--- Your assignment ---
In the material below, find each line with the word "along" and list it.

(Data shown)

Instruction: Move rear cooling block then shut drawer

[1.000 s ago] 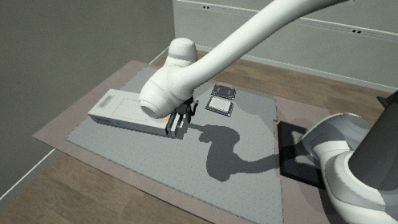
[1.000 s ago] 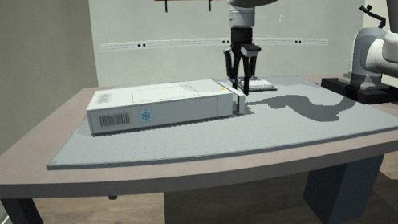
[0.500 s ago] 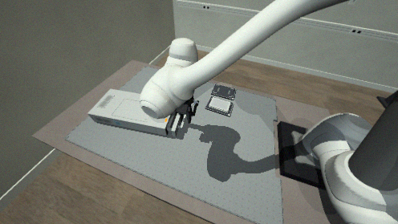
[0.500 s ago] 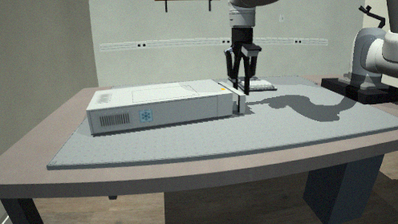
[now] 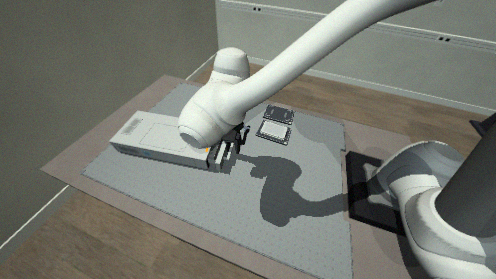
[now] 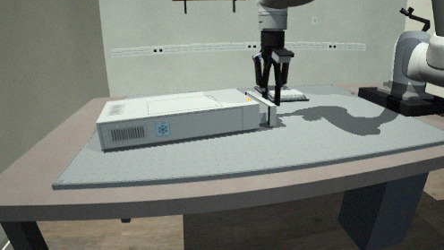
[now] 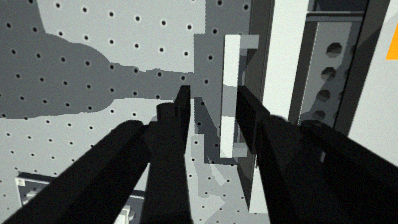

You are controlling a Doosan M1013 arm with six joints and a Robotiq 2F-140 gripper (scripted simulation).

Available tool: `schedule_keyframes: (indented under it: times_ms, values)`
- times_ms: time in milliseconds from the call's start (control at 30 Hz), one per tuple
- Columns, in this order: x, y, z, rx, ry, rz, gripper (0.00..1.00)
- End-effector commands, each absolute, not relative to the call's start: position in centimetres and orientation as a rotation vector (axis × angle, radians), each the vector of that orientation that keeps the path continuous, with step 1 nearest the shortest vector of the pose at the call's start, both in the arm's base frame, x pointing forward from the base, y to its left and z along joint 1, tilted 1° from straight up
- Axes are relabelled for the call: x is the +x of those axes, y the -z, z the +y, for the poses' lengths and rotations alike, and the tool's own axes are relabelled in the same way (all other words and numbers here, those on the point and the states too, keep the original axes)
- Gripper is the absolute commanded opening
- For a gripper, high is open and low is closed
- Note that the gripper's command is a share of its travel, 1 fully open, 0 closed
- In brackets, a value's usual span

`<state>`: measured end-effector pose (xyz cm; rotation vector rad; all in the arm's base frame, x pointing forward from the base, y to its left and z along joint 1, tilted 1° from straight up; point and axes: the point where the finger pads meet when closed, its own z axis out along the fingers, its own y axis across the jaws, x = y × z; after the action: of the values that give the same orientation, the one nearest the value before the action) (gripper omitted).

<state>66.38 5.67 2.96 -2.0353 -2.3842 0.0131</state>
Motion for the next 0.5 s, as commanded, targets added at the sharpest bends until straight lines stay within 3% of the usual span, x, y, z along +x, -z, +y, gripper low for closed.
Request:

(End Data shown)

--- Written answer ---
- End-effector commands, each absolute, not relative to the call's start: position in centimetres and orientation as a rotation vector (axis × angle, radians), each the vector of that orientation that keeps the path continuous, with step 1 nearest the shortest vector of the pose at the call's start, both in the arm's base frame, x pointing forward from the base, y to its left and z along joint 1, tilted 1° from straight up
`<state>`: measured end-effector pose (xyz cm; rotation vector rad; all in the arm's base frame, x pointing forward from the base, y to its left and z along joint 1, tilted 1° from straight up; point and axes: the point where the finger pads meet when closed, its own z axis out along the fingers, its own y axis across the jaws, x = y × z; after the action: of the values that give the same orientation, the one nearest the value before the action) (gripper omitted).
Motion for the next 0.5 s, as commanded, targets added at the sharpest bends until straight lines stay within 3% of the usual span, x, y, z along +x, -z, +y, gripper low for closed.

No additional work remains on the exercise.